- _About this task_:
A word-for-word retyping of the listing is the goal.

- _The data_:
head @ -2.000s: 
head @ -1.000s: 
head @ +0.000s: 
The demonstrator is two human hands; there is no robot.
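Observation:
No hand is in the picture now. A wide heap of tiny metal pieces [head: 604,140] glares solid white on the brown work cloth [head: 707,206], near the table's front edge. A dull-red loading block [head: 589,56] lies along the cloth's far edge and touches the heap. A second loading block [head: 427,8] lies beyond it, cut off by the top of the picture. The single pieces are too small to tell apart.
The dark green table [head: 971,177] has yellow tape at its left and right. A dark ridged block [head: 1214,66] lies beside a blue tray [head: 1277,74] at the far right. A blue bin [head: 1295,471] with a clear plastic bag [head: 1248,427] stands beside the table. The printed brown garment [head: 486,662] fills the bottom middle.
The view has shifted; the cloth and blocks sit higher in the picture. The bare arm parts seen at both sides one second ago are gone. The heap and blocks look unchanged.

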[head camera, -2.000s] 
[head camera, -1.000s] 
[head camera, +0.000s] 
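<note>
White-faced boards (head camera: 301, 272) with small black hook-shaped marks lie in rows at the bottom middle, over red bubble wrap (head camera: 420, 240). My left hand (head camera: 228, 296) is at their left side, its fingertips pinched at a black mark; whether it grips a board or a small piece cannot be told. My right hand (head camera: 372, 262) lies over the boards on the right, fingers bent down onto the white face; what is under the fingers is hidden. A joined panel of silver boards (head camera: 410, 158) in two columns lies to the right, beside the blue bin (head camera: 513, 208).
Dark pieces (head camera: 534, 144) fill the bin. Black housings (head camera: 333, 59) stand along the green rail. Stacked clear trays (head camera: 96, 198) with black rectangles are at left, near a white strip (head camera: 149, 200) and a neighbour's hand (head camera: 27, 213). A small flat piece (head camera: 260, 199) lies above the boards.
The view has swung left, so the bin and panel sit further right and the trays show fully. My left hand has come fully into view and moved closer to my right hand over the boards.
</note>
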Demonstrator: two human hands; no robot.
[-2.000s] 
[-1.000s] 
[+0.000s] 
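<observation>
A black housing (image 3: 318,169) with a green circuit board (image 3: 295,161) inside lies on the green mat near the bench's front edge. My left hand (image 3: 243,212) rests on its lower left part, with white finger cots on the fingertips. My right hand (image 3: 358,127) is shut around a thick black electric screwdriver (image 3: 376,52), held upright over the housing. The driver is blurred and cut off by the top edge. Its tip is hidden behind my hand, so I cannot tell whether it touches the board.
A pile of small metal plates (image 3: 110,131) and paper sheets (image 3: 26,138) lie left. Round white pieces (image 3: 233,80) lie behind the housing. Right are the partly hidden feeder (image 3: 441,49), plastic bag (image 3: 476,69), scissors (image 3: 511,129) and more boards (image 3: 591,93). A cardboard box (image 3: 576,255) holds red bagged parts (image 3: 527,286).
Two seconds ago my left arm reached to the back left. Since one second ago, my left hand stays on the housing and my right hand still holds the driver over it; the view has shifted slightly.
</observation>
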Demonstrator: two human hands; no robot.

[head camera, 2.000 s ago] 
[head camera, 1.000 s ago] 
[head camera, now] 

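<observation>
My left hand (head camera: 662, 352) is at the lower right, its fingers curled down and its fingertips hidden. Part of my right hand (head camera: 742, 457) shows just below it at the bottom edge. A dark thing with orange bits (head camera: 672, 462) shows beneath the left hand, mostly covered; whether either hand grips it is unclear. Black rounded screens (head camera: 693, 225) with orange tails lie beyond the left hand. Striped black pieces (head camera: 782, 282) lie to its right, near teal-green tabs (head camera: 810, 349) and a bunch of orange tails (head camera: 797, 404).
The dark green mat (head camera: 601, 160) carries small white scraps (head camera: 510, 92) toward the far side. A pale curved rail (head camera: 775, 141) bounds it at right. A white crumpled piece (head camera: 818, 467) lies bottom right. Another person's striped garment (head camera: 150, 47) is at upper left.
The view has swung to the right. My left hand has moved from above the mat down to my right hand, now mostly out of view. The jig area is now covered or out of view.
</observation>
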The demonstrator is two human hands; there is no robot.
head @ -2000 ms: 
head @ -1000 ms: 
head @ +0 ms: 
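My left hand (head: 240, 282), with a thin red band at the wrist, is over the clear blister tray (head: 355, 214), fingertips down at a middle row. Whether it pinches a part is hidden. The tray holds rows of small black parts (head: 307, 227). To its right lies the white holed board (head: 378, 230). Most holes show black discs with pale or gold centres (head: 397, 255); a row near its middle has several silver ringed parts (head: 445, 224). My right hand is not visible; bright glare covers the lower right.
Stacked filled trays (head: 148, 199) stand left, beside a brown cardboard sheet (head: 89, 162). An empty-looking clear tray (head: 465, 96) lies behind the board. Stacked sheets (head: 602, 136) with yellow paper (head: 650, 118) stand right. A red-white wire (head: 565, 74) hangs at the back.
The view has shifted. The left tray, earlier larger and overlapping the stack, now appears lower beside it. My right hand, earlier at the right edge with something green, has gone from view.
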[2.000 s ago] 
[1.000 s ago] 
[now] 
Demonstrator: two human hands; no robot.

- _Solution_:
head @ -2.000s: 
head @ -1.000s: 
head @ +0.000s: 
The demonstrator is two human hands; there is no robot.
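Observation:
No hand is in the picture now. A wide heap of tiny metal pieces [head: 604,140] glares solid white on the brown work cloth [head: 707,206], near the table's front edge. A dull-red loading block [head: 589,56] lies along the cloth's far edge and touches the heap. A second loading block [head: 427,8] lies beyond it, cut off by the top of the picture. The single pieces are too small to tell apart.
The dark green table [head: 971,177] has yellow tape at its left and right. A dark ridged block [head: 1214,66] lies beside a blue tray [head: 1277,74] at the far right. A blue bin [head: 1295,471] with a clear plastic bag [head: 1248,427] stands beside the table. The printed brown garment [head: 486,662] fills the bottom middle.
The view has shifted; the cloth and blocks sit higher in the picture. The bare arm parts seen at both sides one second ago are gone. The heap and blocks look unchanged.
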
[head camera, -2.000s] 
[head camera, -1.000s] 
[head camera, +0.000s] 
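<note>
White-faced boards (head camera: 301, 272) with small black hook-shaped marks lie in rows at the bottom middle, over red bubble wrap (head camera: 420, 240). My left hand (head camera: 228, 296) is at their left side, its fingertips pinched at a black mark; whether it grips a board or a small piece cannot be told. My right hand (head camera: 372, 262) lies over the boards on the right, fingers bent down onto the white face; what is under the fingers is hidden. A joined panel of silver boards (head camera: 410, 158) in two columns lies to the right, beside the blue bin (head camera: 513, 208).
Dark pieces (head camera: 534, 144) fill the bin. Black housings (head camera: 333, 59) stand along the green rail. Stacked clear trays (head camera: 96, 198) with black rectangles are at left, near a white strip (head camera: 149, 200) and a neighbour's hand (head camera: 27, 213). A small flat piece (head camera: 260, 199) lies above the boards.
The view has swung left, so the bin and panel sit further right and the trays show fully. My left hand has come fully into view and moved closer to my right hand over the boards.
</note>
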Demonstrator: two human hands; no robot.
[-2.000s] 
[-1.000s] 
[+0.000s] 
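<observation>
A black housing (image 3: 318,169) with a green circuit board (image 3: 295,161) inside lies on the green mat near the bench's front edge. My left hand (image 3: 243,212) rests on its lower left part, with white finger cots on the fingertips. My right hand (image 3: 358,127) is shut around a thick black electric screwdriver (image 3: 376,52), held upright over the housing. The driver is blurred and cut off by the top edge. Its tip is hidden behind my hand, so I cannot tell whether it touches the board.
A pile of small metal plates (image 3: 110,131) and paper sheets (image 3: 26,138) lie left. Round white pieces (image 3: 233,80) lie behind the housing. Right are the partly hidden feeder (image 3: 441,49), plastic bag (image 3: 476,69), scissors (image 3: 511,129) and more boards (image 3: 591,93). A cardboard box (image 3: 576,255) holds red bagged parts (image 3: 527,286).
Two seconds ago my left arm reached to the back left. Since one second ago, my left hand stays on the housing and my right hand still holds the driver over it; the view has shifted slightly.
</observation>
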Demonstrator: two human hands; no robot.

[head camera, 2.000 s ago] 
[head camera, 1.000 s ago] 
[head camera, now] 

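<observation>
My left hand (head camera: 662, 352) is at the lower right, its fingers curled down and its fingertips hidden. Part of my right hand (head camera: 742, 457) shows just below it at the bottom edge. A dark thing with orange bits (head camera: 672, 462) shows beneath the left hand, mostly covered; whether either hand grips it is unclear. Black rounded screens (head camera: 693, 225) with orange tails lie beyond the left hand. Striped black pieces (head camera: 782, 282) lie to its right, near teal-green tabs (head camera: 810, 349) and a bunch of orange tails (head camera: 797, 404).
The dark green mat (head camera: 601, 160) carries small white scraps (head camera: 510, 92) toward the far side. A pale curved rail (head camera: 775, 141) bounds it at right. A white crumpled piece (head camera: 818, 467) lies bottom right. Another person's striped garment (head camera: 150, 47) is at upper left.
The view has swung to the right. My left hand has moved from above the mat down to my right hand, now mostly out of view. The jig area is now covered or out of view.
</observation>
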The demonstrator is two human hands; there is no robot.
head @ -2000 ms: 
head @ -1000 ms: 
head @ +0 ms: 
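My left hand (head: 240, 282), with a thin red band at the wrist, is over the clear blister tray (head: 355, 214), fingertips down at a middle row. Whether it pinches a part is hidden. The tray holds rows of small black parts (head: 307, 227). To its right lies the white holed board (head: 378, 230). Most holes show black discs with pale or gold centres (head: 397, 255); a row near its middle has several silver ringed parts (head: 445, 224). My right hand is not visible; bright glare covers the lower right.
Stacked filled trays (head: 148, 199) stand left, beside a brown cardboard sheet (head: 89, 162). An empty-looking clear tray (head: 465, 96) lies behind the board. Stacked sheets (head: 602, 136) with yellow paper (head: 650, 118) stand right. A red-white wire (head: 565, 74) hangs at the back.
The view has shifted. The left tray, earlier larger and overlapping the stack, now appears lower beside it. My right hand, earlier at the right edge with something green, has gone from view.
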[2.000 s ago] 
[1.000 s ago] 
[now] 
Demonstrator: two human hands; no robot.

That is the complete answer to the exercise.